Food security comes first

Magnus Linklater, writing in the Times on Thursday, discusses what he sees as a looming food security problem (Who knows there's a food crisis?). A series of poor harvests, China's growing demand for grain imports, government subsidies for biofuels: all these and doubtless a range of other issues are contributing to a steep rise in food prices. But does this really pose a threat to our food security? The new government chief scientist, Prof John Beddington, certainly thinks so, and on Friday the Times reported his views under the headline of Rush to biofuels threatens starvation on a global scale. Frightening stuff.
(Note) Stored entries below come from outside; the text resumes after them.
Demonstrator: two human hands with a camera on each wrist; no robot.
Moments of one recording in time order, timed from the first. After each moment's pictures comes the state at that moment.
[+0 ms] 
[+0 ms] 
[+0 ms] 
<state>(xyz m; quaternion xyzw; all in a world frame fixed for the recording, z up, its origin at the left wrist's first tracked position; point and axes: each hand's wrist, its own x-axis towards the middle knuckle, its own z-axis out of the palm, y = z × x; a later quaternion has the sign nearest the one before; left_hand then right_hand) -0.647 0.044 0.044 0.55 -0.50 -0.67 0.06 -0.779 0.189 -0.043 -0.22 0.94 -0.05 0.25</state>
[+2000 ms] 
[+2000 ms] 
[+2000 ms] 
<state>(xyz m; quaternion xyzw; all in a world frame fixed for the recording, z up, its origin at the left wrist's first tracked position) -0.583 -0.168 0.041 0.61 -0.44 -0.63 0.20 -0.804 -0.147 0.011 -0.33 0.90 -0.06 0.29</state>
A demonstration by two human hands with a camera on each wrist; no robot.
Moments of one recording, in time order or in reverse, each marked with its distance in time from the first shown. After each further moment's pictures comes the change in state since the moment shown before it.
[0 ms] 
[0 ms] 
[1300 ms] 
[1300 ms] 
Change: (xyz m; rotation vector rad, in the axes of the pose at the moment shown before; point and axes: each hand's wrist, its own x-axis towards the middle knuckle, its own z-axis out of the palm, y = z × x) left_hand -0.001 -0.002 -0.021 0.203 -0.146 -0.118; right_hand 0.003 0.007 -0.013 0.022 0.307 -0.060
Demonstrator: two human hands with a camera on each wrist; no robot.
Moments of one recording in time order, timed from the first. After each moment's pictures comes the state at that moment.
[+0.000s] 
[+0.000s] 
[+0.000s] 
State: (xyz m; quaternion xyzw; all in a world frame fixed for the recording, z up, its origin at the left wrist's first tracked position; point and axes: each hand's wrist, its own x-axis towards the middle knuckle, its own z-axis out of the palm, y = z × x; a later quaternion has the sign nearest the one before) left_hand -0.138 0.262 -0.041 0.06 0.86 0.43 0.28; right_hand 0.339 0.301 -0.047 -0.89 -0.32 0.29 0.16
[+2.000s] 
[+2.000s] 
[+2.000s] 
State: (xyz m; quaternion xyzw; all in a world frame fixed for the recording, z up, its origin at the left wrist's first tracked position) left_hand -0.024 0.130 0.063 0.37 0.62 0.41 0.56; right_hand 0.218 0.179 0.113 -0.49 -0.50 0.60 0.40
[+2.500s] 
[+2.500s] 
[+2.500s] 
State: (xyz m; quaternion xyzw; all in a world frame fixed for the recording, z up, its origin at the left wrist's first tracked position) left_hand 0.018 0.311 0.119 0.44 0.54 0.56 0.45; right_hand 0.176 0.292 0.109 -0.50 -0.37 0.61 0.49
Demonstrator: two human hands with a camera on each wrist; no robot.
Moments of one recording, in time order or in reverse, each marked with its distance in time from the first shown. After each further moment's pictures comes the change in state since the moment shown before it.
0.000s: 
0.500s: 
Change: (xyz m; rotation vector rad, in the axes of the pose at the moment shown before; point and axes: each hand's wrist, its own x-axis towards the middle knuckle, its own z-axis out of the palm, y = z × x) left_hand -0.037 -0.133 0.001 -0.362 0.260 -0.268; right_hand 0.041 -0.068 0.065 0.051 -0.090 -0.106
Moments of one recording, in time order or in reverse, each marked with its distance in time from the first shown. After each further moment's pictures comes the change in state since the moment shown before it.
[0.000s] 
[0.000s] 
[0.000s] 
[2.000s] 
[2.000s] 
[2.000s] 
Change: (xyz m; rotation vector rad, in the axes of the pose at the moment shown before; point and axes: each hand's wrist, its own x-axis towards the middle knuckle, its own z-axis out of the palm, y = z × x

Opinion on this will be deeply split between those for whom this reinforces their view of humankind's pernicious effect on the planet, now running out of control as populations continue to increase, and those who dismiss the whole thing as yet more neo-Malthusian scaremongering. In reality, there are no absolute blacks and whites, only shades of grey, and both groups express part of the truth.

For the hundreds of millions of people who still live as subsistence farmers, food security is often tenuous in any case, and these headlines really don't relate to them. Their problems are real, and they need the tools to lift themselves out of poverty, but their food security is not threatened by biofuel production or China's growing import needs. It is the rest of us who don't grow our own food who might need to be concerned. Whether scare stories worry us or not, they should give us pause for thought. The whole complex edifice of modern society would simply crumble if there was too little food. We may have made almost unbelievable progress materially and amassed vast amounts of knowledge in the ten thousand years or so since wild grasses were first deliberately cultivated, but we still need to eat.

So, complacency is not something we should indulge in, but neither should we succumb to the prospect of inevitable doom. Food security seemed to be an even bigger problem in the 1970s, and yet we now feed over 2½ billion more people from effectively the same land area. Better farming practice and appropriate use of fertilizers could boost production further in many countries.  Nevertheless, conventional plant breeding is not producing the significant year-on-year yield increases for crops that it was in decades past. Modern biotechnology – both marker-assisted breeding and genetic modification – surely has a major contribution to make to the achievement of increased real-world yields if we embrace the possibilities it offers rather than rail against its supposed problems.

As for the biofuels saga, this is only a problem because governments have made it so by subsidising bio-ethanol and bio-diesel production. Take away the subsidies and farmers will grow food once more. In perhaps five years time, they may also sell their straw and other waste biomass to companies which can economically turn it into transport fuel. This would not compete with food production.

In the meantime, whatever the reasons for the current enthusiasm for biofuels, it is inconceivable that governments in the developed world will willingly create food insecurity for their populations. If fuel competes with food, food wins hands down. But politicians do need to remember that much of our food supply comes from globally traded commodities, and policies which push prices up may affect other countries at least as much. Higher food prices may benefit the small-scale farmer who has a surplus to sell, but they are equally a problem for the urban poor who cannot grow their own food.

Environmental priorities and choices

Last week's item "Being green is not a black and white issue" attracted a number of comments. Our goal is not to make dogmatic arguments, but to put forward alternative points of view and encourage people to look at evidence and make their own judgements rather than accept without question media reporting of environmental issues. Eliciting comments, whether complimentary or critical, is a healthy sign and we encourage all readers to let us know their own points of view.